India: SEBI Aims To Stimulate InvITs And REITs By Allowing Upto 25% Participation By Strategic Investors Through Public Offer For The First Time

1. INTRODUCTION

The Securities and Exchange Board of India ("SEBI") released a circular (the "Circular")1 on January 18, 2018, outlining the operational modalities for participation by strategic investors in Infrastructure Investment Trusts ("InvITs") and Real Estate Investment Trusts ("REITs") under the SEBI (Infrastructure Investment Trusts) Regulations, 2014 (the "InvIT Regulations") and the SEBI (Real Estate Investment Trusts) Regulations, 2014 ("REIT Regulations") respectively.

The InvIT Regulations and REIT Regulations (as amended pursuant to a SEBI notification2 dated December 15, 2017), both define "strategic investors" on similar lines to include infrastructure finance companies registered with the Reserve Bank of India (the "RBI") as Non-Banking Financial Companies ("NBFCs"), scheduled commercial banks, international multilateral financial institutions,3 systemically important NBFCs registered with the RBI and foreign portfolio investors.

Strategic investors were recently allowed to subscribe to debt funds issued by REITs and InvITs. However, they were not allowed to subscribe to public offerings. The Circular has now opened up a new form of investment by allowing strategic investors to subscribe to REITs and InvITs units, up to a maximum of 25 per cent (twenty five per cent) (and a minimum of 5 (five) per cent) of the total offer size.

Strategic investors therefore may invest through the additional subscription route, providing further impetus for REITs and InvITs.

Generally, strategic investors are allowed to invest in InvITs and REITs, subject to the terms of Chapter VI of the InvIT Regulations and REIT Regulations respectively.

Mandatory disclosures in offer documents for the issue of InvIT and REIT units requires the disclosure of 'commitments received from strategic investors, if any'.4 However, no other specific provisions or conditions governing investments by strategic investors, were provided earlier.

The Circular, however, introduces further conditions, which must be adhered to.

2. EFFECTS OF THE CIRCULAR

The Circular requires InvITs and REITs inviting subscriptions from strategic investors, to mandatorily enter into a binding unit subscription agreement with them. Such subscription agreement and the offer document (draft or final) should mandatorily include details such as the name of each strategic investor, the number of units proposed to be subscribed by it or the investment amount, the proposed subscription price per unit and other details related to the subscription.

In particular, note that the price at which a strategic investor has agreed to buy units should not be less than the issue price determined in the public issue. Further, the entire subscription price must be deposited into a special escrow account, prior to opening of the public issue.

Now, strategic investors may, either jointly or severally, invest up to 25% (twenty-five percent) and a minimum of 5% (five percent) of the total offer size of such InvIT or REIT, as the case may be.

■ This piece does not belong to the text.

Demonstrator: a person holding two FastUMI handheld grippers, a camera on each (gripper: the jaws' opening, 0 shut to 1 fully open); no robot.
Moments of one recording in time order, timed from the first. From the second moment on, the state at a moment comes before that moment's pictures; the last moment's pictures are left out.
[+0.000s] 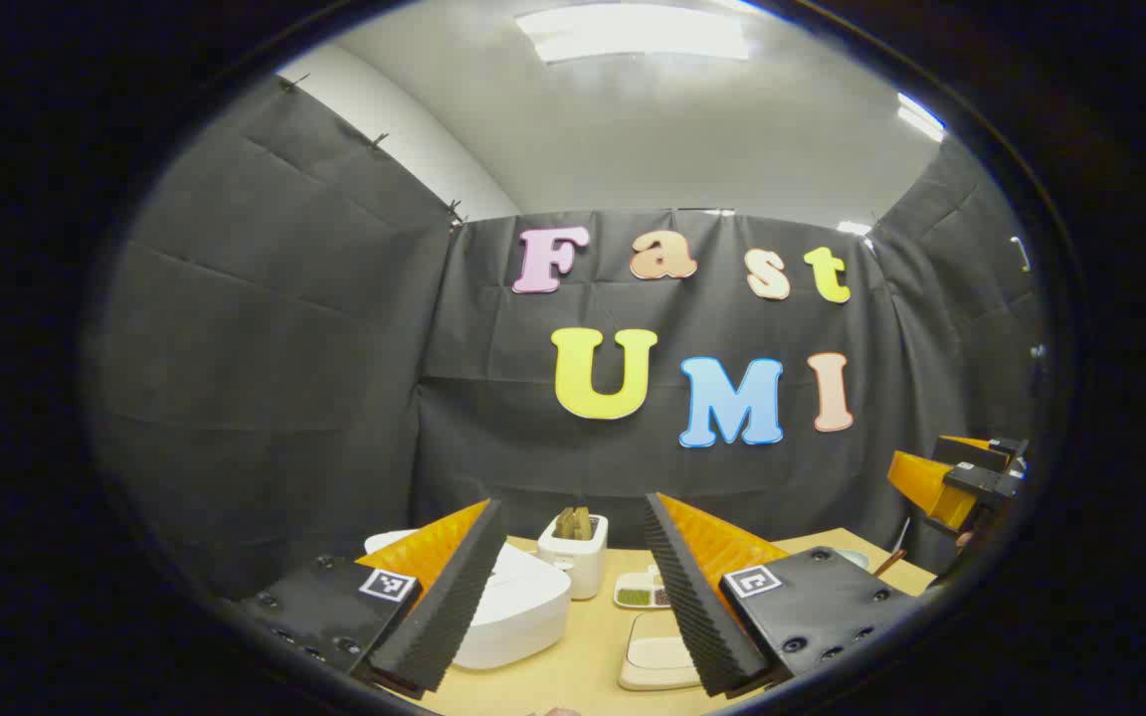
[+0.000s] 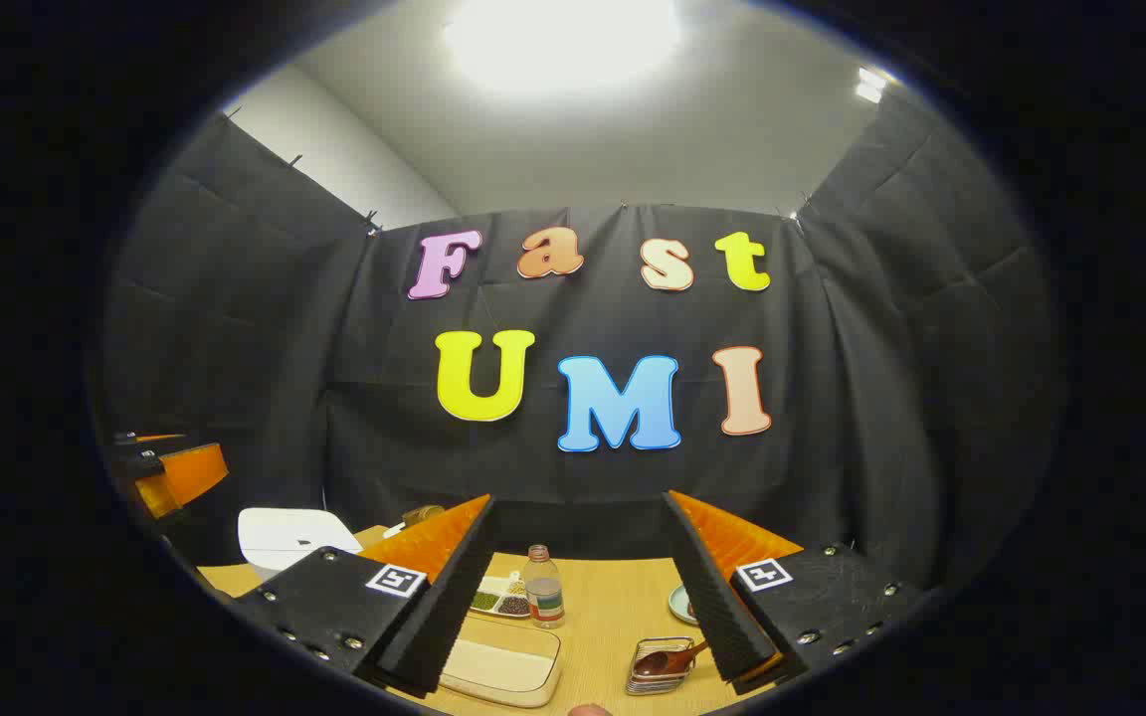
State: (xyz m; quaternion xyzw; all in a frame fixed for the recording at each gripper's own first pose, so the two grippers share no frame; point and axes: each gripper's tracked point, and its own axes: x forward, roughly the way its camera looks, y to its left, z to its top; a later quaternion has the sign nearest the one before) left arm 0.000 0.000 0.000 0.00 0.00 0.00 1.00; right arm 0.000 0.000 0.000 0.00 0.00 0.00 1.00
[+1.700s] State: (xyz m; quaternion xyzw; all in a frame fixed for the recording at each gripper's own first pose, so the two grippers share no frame) left arm 0.019 0.046 0.001 0.01 -0.02 0.00 1.00; right arm -0.031 -0.022 0.001 -0.02 -0.01 -0.04 1.00
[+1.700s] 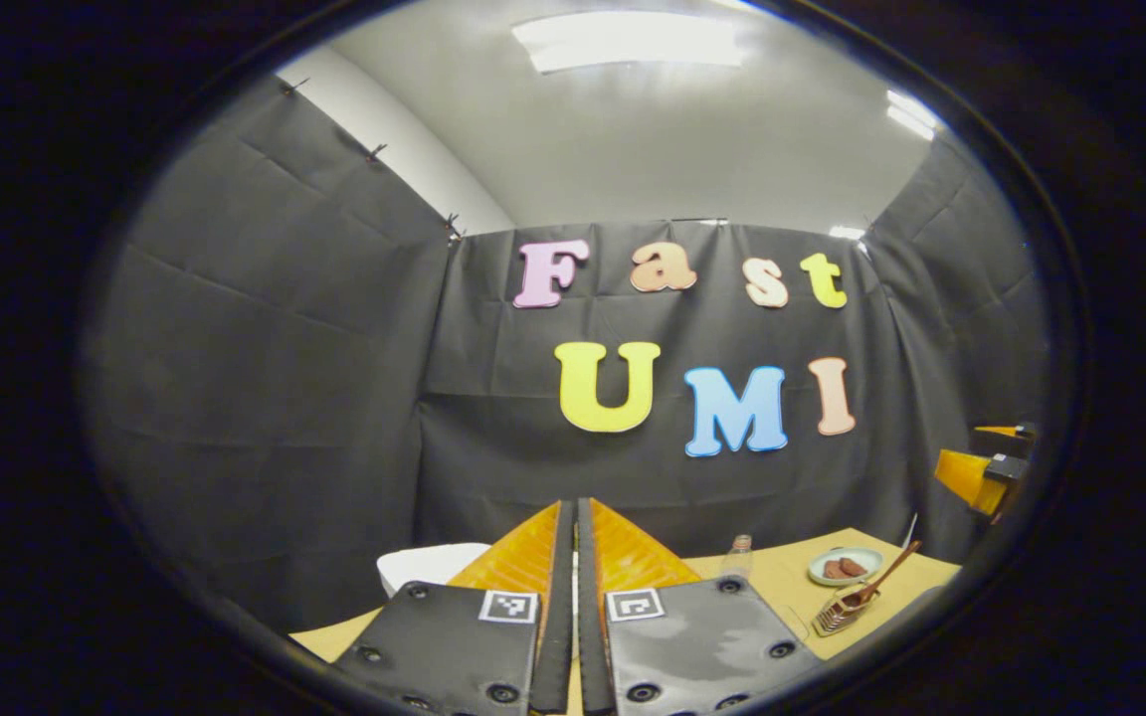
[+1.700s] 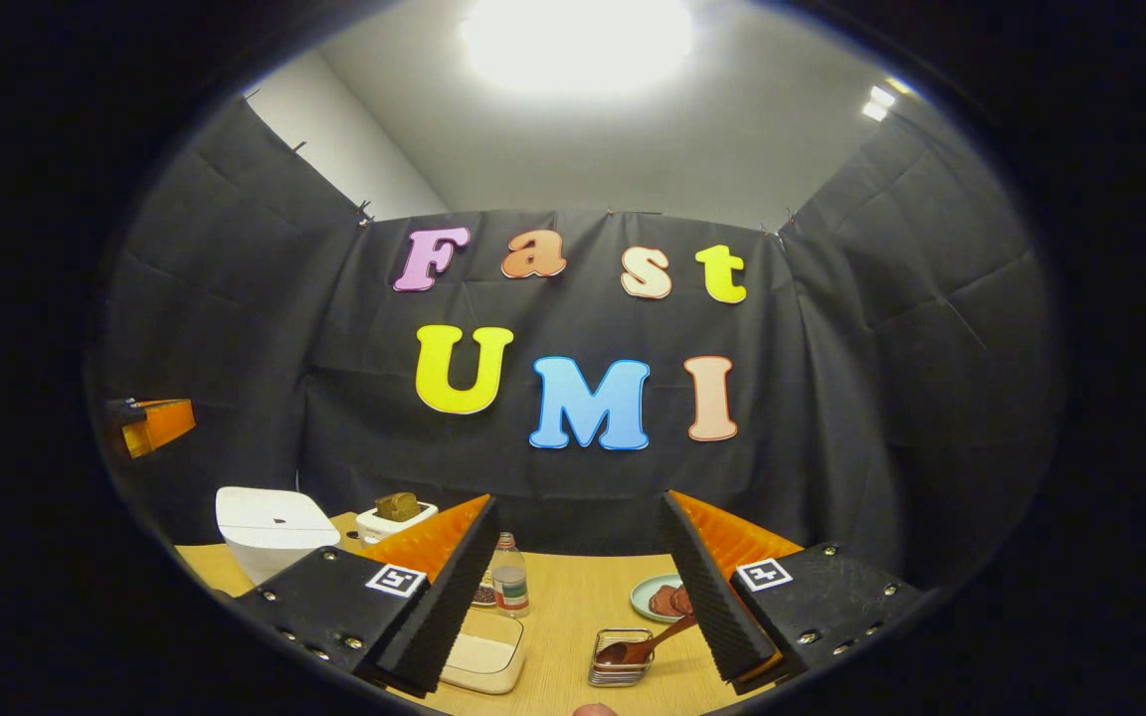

The Circular has also introduced a lock-in for the units subscribed by strategic investors, pursuant to the terms of the unit subscription agreement, which is a period of 180 (one hundred and eighty) days from the date of listing in the public issue.

In the event that the issue price to the public is higher, then strategic investors will be required to top up their subscriptions within two days to match the issue price. However, if the price is lower, then there is no obligation to refund the difference to strategic investors.

The Circular also provides that the subscription by the strategic investor cannot be terminated unless the issue fails to collect the minimum subscription.

3 INDUSLAW VIEW

SEBI had notified InvITs and REITs in 2014. However, there have not been many listings in such trusts.

The Circular aims to stimulate growth in the real estate and infrastructure sector, setting out formalities, which should encourage strategic investors (including NBFCs and multilateral financial institutions) and provide further transparency to public offerings. However, the move could potentially fuel a real estate bubble, if the cashing out by the strategic investor is not systemically checked and governed by suitable regulations.

Allowing the aggregate limit of investment by strategic investments up to 25 per cent of the total issue, should give strategic investors more flexibility in committing funds and the lock-in for 180 days should at least in theory, lead to a degree of price stability following issuance.

Footnotes

1. SEBI Circular No. SEBI/HO/DDHS/CIR/P/2018/10 dated January 18, 2018

2. SEBI (Real Estate Investment Trusts) (Amendment) Regulations, 2017

3. REIT Regulations include a 'bilateral development financial institution'

4. Para 4(d) of Schedule III under InvIT Regulations and REIT Regulations

The content of this article is intended to provide a general guide to the subject matter. Specialist advice should be sought about your specific circumstances.